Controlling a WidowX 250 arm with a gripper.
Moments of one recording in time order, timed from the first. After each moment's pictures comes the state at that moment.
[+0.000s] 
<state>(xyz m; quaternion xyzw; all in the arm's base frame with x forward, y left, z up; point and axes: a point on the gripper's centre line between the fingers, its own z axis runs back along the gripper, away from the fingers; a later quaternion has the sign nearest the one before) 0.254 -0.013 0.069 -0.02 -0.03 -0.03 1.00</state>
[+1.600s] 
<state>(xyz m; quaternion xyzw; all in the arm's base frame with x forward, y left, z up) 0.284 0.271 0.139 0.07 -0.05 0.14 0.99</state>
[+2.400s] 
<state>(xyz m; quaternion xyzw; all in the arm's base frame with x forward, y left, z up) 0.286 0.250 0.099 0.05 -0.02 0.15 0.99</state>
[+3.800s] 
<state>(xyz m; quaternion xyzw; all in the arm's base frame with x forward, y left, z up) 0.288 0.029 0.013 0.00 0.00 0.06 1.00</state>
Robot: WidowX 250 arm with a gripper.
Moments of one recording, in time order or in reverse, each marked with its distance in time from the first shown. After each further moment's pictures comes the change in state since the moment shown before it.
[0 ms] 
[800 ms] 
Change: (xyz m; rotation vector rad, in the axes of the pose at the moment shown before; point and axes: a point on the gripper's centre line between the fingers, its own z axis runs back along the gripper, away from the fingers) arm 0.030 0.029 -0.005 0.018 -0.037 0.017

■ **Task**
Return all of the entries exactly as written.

■ **Answer for this exercise**
Controlling a WidowX 250 arm with a gripper.
Moments of one recording in time order, timed from the first. After each moment's pictures comes the state at that moment.
[+0.000s] 
<state>(xyz m; quaternion xyzw; all in the arm's base frame with x forward, y left, z up; point and axes: a point on the gripper's centre line between the fingers, its own z axis runs back along the gripper, away from the fingers; a later quaternion has the sign nearest the one before) 0.254 -0.013 0.069 -0.02 -0.03 -0.03 1.00</state>
[+1.600s] 
<state>(xyz m; quaternion xyzw; all in the arm's base frame with x forward, y left, z up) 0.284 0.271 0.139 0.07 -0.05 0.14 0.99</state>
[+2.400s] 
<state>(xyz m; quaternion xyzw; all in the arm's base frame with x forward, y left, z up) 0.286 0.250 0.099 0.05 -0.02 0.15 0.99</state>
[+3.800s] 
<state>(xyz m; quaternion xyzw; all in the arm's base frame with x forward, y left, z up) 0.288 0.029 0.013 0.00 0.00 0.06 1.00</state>
Robot: WidowX 250 arm with a gripper.
Moments of one recording, in time order or in reverse, each marked with its distance in time from the first shown. After each further moment's pictures comes the change in state since the moment shown before it.
[0 ms] 
[800 ms] 
Change: (xyz m; rotation vector rad, in the axes of the pose at the moment shown before; point and axes: a point on the gripper's centre line between the fingers, its own z axis runs back along the gripper, away from the fingers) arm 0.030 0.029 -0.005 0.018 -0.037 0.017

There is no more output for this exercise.